[Recorded data]

+ + + + +

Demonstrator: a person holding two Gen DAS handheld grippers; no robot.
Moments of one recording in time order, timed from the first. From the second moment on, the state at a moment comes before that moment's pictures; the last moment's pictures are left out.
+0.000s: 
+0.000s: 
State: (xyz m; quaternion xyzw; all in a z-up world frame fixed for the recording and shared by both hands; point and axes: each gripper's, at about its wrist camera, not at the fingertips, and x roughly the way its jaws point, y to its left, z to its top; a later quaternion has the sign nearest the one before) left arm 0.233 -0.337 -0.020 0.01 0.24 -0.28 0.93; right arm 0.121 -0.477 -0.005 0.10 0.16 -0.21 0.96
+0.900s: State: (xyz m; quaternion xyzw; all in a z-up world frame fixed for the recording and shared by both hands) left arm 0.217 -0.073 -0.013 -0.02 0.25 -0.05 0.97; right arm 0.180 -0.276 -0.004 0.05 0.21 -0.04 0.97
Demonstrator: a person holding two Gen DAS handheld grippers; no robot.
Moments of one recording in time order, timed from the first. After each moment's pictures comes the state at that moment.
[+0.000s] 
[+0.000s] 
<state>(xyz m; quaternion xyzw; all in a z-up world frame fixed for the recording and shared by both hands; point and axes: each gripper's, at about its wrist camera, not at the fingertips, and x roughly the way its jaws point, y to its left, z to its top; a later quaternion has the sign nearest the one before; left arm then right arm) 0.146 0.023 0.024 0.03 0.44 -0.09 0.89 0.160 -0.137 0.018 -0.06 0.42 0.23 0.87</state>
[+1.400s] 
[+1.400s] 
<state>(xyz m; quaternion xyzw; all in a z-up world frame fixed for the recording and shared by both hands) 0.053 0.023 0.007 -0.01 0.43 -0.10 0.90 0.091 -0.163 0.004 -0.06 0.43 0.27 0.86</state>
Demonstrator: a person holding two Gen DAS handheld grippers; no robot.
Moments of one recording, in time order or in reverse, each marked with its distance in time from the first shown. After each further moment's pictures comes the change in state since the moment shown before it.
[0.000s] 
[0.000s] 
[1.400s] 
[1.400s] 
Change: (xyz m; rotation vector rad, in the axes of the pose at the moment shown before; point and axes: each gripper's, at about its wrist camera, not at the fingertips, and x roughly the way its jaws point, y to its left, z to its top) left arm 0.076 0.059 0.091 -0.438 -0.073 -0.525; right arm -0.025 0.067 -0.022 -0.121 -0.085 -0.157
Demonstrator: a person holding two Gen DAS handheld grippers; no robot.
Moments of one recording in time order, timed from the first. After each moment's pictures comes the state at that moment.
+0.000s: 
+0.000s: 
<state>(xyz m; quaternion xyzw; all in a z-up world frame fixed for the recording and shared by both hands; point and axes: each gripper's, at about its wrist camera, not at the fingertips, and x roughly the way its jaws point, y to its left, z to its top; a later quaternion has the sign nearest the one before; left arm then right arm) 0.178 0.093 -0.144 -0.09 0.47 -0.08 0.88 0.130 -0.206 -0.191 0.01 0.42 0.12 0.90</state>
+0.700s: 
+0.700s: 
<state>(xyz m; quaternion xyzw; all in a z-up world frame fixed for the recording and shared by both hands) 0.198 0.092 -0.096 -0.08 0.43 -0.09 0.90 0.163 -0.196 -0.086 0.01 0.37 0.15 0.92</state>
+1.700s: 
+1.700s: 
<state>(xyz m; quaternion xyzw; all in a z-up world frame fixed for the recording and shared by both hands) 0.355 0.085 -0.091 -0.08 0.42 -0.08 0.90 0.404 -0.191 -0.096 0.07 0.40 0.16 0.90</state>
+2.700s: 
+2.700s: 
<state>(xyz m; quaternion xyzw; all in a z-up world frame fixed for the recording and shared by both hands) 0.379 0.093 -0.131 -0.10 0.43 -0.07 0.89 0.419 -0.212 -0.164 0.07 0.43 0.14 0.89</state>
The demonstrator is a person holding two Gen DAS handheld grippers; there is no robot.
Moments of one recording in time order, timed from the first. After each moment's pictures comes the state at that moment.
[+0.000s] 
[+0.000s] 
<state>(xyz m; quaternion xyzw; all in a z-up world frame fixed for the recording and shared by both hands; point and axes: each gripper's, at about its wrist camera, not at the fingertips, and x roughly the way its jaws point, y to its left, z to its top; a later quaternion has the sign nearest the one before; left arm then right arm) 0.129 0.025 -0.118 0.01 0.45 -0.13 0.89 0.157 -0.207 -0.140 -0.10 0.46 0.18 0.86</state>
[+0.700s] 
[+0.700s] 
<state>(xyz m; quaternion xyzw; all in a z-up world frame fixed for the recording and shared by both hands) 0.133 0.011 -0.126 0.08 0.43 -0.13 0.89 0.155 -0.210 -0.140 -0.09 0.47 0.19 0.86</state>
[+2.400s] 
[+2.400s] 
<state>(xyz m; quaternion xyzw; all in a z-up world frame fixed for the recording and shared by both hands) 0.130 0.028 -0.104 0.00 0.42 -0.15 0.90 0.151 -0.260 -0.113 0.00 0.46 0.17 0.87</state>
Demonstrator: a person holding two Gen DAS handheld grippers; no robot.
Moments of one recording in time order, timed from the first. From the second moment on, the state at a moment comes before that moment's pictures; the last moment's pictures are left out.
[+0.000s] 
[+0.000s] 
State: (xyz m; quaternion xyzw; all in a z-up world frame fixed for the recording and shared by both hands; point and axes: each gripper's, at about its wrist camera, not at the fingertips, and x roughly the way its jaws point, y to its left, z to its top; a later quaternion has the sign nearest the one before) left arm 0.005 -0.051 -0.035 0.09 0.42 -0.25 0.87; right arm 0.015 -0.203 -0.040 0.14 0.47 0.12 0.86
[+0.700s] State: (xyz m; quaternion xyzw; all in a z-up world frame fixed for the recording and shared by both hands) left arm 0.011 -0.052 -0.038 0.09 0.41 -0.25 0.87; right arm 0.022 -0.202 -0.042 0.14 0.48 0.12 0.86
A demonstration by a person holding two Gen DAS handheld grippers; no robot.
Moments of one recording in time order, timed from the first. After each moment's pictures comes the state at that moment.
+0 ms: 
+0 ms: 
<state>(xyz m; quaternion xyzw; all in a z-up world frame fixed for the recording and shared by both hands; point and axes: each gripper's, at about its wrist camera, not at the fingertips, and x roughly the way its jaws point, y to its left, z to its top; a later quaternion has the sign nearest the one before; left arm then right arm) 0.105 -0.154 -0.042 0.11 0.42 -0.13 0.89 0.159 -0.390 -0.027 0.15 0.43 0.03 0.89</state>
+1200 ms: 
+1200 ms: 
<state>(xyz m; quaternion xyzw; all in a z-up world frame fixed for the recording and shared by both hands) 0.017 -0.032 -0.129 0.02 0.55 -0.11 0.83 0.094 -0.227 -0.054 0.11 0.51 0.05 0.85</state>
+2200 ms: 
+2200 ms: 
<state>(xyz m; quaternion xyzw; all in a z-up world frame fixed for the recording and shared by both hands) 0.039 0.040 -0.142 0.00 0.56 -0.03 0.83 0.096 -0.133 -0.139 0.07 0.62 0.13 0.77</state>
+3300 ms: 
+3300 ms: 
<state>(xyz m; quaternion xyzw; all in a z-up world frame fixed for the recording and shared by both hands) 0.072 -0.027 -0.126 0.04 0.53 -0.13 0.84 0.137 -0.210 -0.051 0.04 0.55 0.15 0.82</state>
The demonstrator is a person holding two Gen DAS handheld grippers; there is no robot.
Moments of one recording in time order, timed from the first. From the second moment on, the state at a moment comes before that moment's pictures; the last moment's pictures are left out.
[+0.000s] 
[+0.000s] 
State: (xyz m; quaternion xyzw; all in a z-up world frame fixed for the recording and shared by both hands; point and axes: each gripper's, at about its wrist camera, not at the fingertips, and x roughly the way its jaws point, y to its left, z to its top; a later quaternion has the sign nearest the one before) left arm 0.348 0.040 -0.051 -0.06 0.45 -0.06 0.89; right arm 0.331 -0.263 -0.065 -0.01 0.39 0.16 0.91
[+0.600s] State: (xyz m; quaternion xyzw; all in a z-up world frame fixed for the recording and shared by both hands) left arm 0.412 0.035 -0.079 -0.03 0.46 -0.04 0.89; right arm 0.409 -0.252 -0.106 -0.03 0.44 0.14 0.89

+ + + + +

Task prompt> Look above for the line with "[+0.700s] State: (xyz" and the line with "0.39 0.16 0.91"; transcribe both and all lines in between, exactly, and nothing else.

Written solution>
[+0.700s] State: (xyz m; quaternion xyzw; all in a z-up world frame fixed for the recording and shared by both hands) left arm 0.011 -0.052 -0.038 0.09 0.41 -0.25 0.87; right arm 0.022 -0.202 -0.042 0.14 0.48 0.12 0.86
A demonstration by a person holding two Gen DAS handheld grippers; no robot.
Moments of one recording in time order, timed from the first. After each moment's pictures comes the state at that moment.
+0 ms: 
+0 ms: 
<state>(xyz m; quaternion xyzw; all in a z-up world frame fixed for the recording and shared by both hands; point and axes: each gripper's, at about its wrist camera, not at the fingertips, and x roughly the way its jaws point, y to its left, z to its top; a later quaternion has the sign nearest the one before; left arm then right arm) 0.105 -0.154 -0.042 0.11 0.42 -0.13 0.89 0.159 -0.390 -0.027 0.15 0.43 0.03 0.89</state>
+1200 ms: 
+1200 ms: 
<state>(xyz m; quaternion xyzw; all in a z-up world frame fixed for the recording and shared by both hands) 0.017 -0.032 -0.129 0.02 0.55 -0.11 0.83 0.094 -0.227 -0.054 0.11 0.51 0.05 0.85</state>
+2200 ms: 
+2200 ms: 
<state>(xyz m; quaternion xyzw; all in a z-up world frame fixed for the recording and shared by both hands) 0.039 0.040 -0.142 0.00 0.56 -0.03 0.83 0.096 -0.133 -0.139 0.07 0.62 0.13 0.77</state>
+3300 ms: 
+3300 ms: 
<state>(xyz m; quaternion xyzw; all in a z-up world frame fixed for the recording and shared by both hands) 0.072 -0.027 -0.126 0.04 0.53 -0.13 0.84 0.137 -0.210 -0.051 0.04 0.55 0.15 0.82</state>
The demonstrator is a person holding two Gen DAS handheld grippers; there is no robot.
Moments of one recording in time order, timed from the first. From the second moment on, the state at a moment comes before that moment's pictures; the last moment's pictures are left out.
[+0.000s] 
[+0.000s] 
State: (xyz m; quaternion xyzw; all in a z-up world frame fixed for the recording and shared by both hands; point and axes: each gripper's, at about its wrist camera, not at the fingertips, and x roughly the way its jaws point, y to its left, z to its top; a later quaternion has the sign nearest the one before) left arm 0.348 0.040 -0.051 -0.06 0.45 -0.06 0.89; right arm 0.331 -0.263 -0.065 -0.01 0.39 0.16 0.91

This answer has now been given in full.